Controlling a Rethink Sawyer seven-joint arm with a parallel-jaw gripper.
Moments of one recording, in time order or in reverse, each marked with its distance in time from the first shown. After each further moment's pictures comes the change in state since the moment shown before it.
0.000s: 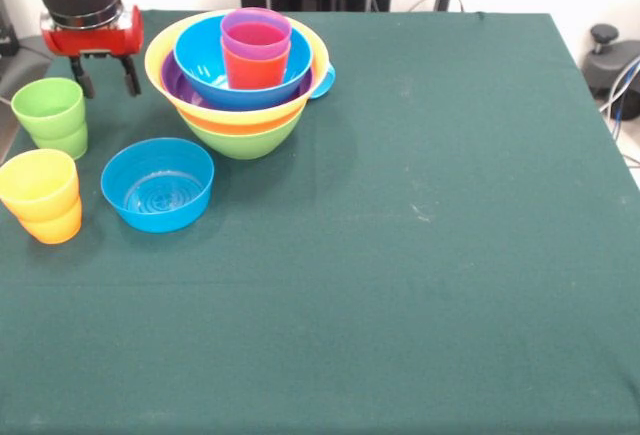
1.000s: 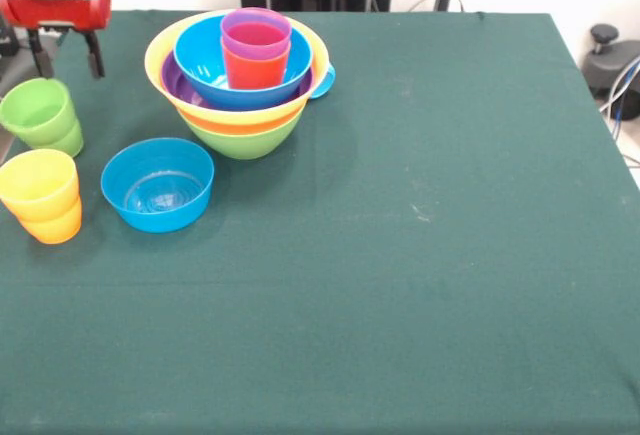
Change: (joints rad) arm 0.000 -0.117 0.039 0.001 0.013 0.031 0.000
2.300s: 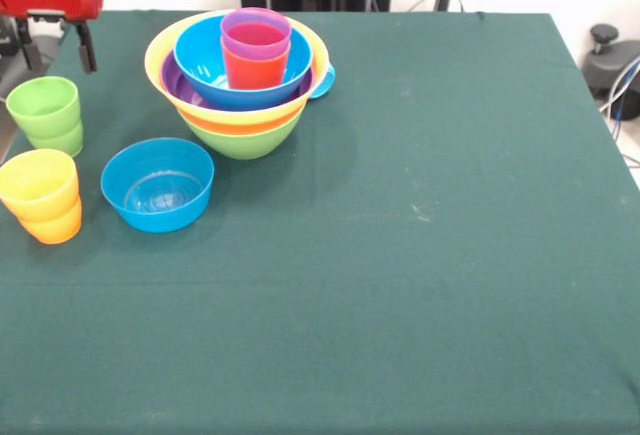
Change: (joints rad) arm 0.001 -0.028 0.024 0.000 0.013 0.007 0.000
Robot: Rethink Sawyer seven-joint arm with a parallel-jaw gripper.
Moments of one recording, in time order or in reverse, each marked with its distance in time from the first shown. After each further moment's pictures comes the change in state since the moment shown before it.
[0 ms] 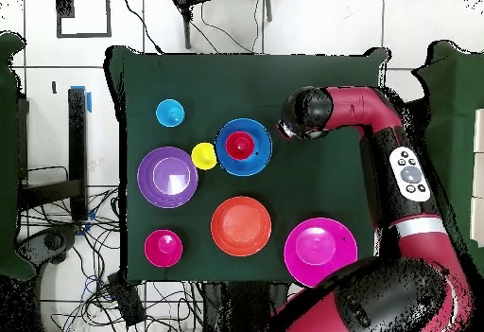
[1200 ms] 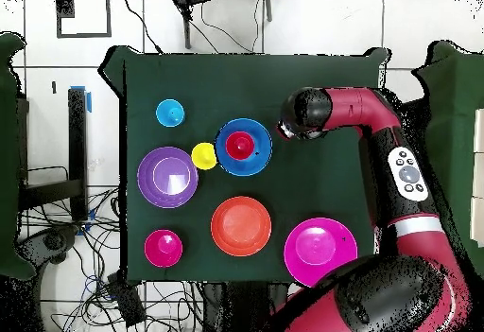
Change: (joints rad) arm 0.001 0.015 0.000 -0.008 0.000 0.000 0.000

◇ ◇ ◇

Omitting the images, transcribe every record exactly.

* SOLUTION TO THIS EXERCISE *
Controlling a Rethink Sawyer seven-joint arm with a parallel-jaw gripper.
Moments of one recording, in time order or in reverse, each marked with its distance in time from the first shown. After each further moment's pictures comes the change in state since the moment shown before it.
0.000s: 
1.000s: 
Change: (joints rad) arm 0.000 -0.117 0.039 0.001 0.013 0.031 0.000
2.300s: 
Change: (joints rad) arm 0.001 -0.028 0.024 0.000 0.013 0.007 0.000
Robot: Rethink Sawyer seven-joint arm with a parallel-jaw gripper.
Moments of one recording, in time order or in reverse, each marked with its distance in time from the first shown. After each further moment's pictures comes the change in state since the moment shown before it.
[0 ms] 
[1200 ms] 
Change: (joints rad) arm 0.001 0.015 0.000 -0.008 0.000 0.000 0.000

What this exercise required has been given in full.